We head back into the house with our fingers intertwined,and a smile on both of our faces,and for a minute I wonder if we're bipolar. Maybe.

"You two together again?" They both ask and he look at each other and nod.

"So my mood will be better." I say to Brian and he chuckles.

"I'm just glad you guys are together again." Zacky says and Brian agrees. and I do too,in my head anyways.
********************************
I sit on my bed,with Matt in the bathroom taking a shower. I'm glad we're back together again,but I still feel a little touch of pain about what happened. But I guess that'll happen in relationships,I'll just brush this one off.

I just hope and pray it won't happen again. Matt walks out with his hair wet,and his t shirt sticking to his body. He still hasn't seen me in any less than a cami and really short shorts. I still feel way too self conscious. I've seen Matt shirtless many times,but not without pants on.

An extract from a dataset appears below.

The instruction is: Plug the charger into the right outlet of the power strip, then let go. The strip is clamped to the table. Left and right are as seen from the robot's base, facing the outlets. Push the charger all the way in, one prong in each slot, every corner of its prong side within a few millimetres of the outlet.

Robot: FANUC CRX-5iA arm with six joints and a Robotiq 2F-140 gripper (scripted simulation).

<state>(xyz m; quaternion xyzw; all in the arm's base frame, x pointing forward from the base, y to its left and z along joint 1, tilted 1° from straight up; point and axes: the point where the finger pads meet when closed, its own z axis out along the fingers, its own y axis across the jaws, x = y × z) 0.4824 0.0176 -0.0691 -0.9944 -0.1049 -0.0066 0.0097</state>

He walks over and sits down next to me,and pulls me into a hug. God have I missed his hugs. I can't imagine if we broke up from a month,or more.

The thought about my lump clouds my mind,and it worries me about what it could be.

"Matt. I need to tell you something." I say getting nervous,and he looks at me with his eyebrows raised.

"What is it,you can tell me anything." He replies.

"I have this like,lump and it's gotten bigger too. But it's like on the side of my breast and it really scaring me on what it could be." I say and try to read his expression.

"Stephanie it could be cancer." He says with worry in his eyes. Wow thanks that just made me feel a lot better.

"Shit." I say and begin to cry.

"Hey sshh Stephanie it's alright hey I'm sure it's nothing. You can go to the doctors tomorrow okay? It'll be alright I promise I'm sorry. How long have you noticed it for?" He asks as he wipes away my tear.

"About a month." I reply and his eyes widen.

"Promise me you'll go the doctors tomorrow." He says and promise him.

We lay down in bed,him right up beside me with his arm on my hip,the past couple weeks have felt so empty without him.

"Please don't leave me again." I whisper as my eyes begin to fall closed.

"I won't Stevie. Not again." He says,and a small smile forms on my face before I drift off to sleep.